After a successful pilot project, Phoenix Technologies International LLC is investing $2.8 million in its Bowling Green, Ohio, plant to produce an additional 10 million pounds of food-grade recycled PET pellets a year, starting in mid-January.
That expansion will boost annual PET recycling capacity at the 120,000-square-foot plant to 90 million pounds. The new line will make the company's second-generation food-grade pellet, which Phoenix has dubbed LNO.
The Food and Drug Administration gave the company a letter of nonobjection for the material two months ago.
``It is a game-changing technology in the recycling business because it improves the quality and yield of the product, and it reduces the carbon footprint, energy requirements and total manufacturing costs,'' Phoenix Presi- dent Robert Deardurff said in a Sept. 25 telephone interview. ``We will be able to convert a flake into a pellet without going through an extrusion process.''
The proprietary technology for the new reprocessing line was developed in conjunction with its parent company, Plastic Technologies Inc. It includes a patented process for how the pellets are made, as well as a way to reduce the decontamination time from four hours to less than one. The process compacts a fine- grind powder into pellets that offer exceptionally low levels of acetaldehyde, sometimes even below that of virgin resins.
Phoenix is the manufacturing arm of Holland, Ohio-based Plastics Technologies.
The technology, along with its small physical footprint, also will enable Phoenix to cut transportation costs by allowing it to recycle locally with smaller plants strategically located near sources of supply, Deardurff said.
``This technology provides a solution to the specific need for a smaller-volume plant that can be economically viable,'' Deardurff said. ``The continued increase in the cost of transportation has become a major cost to recyclers. This gives us the capacity to collect material locally, convert materially locally and consume it locally.''
Deardurff said Phoenix is ``actively working'' to license the technology, predominantly internationally. He also said Phoenix hopes to develop partnerships, and possibly joint ventures, with companies in Canada and the United States for use of the recycling technology.

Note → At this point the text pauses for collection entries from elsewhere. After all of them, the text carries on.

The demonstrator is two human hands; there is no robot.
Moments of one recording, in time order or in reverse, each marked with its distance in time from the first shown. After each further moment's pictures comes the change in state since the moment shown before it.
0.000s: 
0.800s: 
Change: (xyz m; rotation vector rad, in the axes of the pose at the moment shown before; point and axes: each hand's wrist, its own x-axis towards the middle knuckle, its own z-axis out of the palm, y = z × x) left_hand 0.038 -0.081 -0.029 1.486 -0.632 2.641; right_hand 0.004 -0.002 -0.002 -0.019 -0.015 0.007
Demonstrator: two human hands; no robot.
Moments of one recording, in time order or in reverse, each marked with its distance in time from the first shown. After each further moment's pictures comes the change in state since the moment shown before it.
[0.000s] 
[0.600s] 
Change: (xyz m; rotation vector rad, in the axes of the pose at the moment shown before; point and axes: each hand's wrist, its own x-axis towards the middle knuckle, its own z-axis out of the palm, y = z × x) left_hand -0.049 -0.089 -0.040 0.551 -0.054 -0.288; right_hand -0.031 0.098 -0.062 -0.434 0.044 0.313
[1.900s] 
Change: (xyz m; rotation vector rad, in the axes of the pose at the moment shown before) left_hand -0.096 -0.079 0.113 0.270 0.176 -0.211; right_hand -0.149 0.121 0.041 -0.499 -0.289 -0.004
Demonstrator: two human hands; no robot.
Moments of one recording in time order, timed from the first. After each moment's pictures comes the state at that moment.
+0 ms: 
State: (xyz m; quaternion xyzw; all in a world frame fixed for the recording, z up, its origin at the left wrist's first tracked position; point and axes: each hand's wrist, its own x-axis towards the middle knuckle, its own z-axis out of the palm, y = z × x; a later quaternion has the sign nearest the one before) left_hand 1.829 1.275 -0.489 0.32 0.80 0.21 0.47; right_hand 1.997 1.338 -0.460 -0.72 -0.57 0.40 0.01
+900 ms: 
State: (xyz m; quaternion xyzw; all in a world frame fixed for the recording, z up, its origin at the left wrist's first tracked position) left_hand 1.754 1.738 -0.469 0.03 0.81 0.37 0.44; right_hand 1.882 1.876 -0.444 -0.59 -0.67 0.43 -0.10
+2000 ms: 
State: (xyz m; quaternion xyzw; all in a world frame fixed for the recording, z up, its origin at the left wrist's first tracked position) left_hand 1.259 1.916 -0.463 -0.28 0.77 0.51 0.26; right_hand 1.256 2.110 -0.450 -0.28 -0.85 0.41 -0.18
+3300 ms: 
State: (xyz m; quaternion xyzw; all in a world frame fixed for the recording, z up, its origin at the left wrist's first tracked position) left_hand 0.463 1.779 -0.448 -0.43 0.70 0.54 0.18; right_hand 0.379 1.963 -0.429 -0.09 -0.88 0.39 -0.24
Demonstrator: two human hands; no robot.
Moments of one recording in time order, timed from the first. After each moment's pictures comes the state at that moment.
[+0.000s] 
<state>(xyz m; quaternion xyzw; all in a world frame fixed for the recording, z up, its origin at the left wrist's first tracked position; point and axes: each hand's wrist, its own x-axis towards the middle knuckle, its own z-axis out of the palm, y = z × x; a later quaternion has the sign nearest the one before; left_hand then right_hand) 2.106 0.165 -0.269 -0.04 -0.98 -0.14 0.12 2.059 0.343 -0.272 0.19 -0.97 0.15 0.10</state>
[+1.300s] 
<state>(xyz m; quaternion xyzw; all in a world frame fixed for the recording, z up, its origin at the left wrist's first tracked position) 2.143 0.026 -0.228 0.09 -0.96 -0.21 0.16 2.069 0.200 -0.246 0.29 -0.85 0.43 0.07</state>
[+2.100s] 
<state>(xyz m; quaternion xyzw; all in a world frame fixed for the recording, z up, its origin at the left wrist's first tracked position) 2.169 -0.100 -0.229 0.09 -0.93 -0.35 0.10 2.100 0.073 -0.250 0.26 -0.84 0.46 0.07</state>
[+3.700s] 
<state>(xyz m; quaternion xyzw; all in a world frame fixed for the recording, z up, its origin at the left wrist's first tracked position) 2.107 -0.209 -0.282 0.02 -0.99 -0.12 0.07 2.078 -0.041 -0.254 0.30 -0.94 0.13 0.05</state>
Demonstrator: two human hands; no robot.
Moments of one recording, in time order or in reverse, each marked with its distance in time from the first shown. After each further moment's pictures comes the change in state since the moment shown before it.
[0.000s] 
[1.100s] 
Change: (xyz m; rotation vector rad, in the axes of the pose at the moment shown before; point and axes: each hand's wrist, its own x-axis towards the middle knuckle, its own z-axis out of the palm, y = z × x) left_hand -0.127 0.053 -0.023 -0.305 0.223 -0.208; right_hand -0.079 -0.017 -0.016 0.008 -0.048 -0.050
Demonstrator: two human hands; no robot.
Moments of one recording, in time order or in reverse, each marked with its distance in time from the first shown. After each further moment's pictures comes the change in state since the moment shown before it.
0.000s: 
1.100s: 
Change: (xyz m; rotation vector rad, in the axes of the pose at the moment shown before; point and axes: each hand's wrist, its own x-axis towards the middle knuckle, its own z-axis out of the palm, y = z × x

``We plan to be involved in the manufacturing,'' in those alliances, he said.
Deardurff said the technology can improve yields by more than 10 percent, cut energy use by 25 percent or more and reduce operating costs by at least 15 percent.
Phoenix will continue to get most of its material from curbside collections, as it has in the past, as the process enables the firm to use ``a whole range of PET packaging, including both non-food and food containers'' to make its LNO resins, he said.
``There is continued and growing demand for recycled resins,'' Deardurff said. ``We need to find economic solutions that work and this is part of that. This will give us a competitive advantage in lower costs and higher yields.''
Deardurff said the new food-grade line would reach full capacity roughly three weeks after it begins to run. The company is adding seven workers because of the expansion, bringing its workforce to 78, he said. The plant makes food-grade and nonfood-grade recycled PET resins.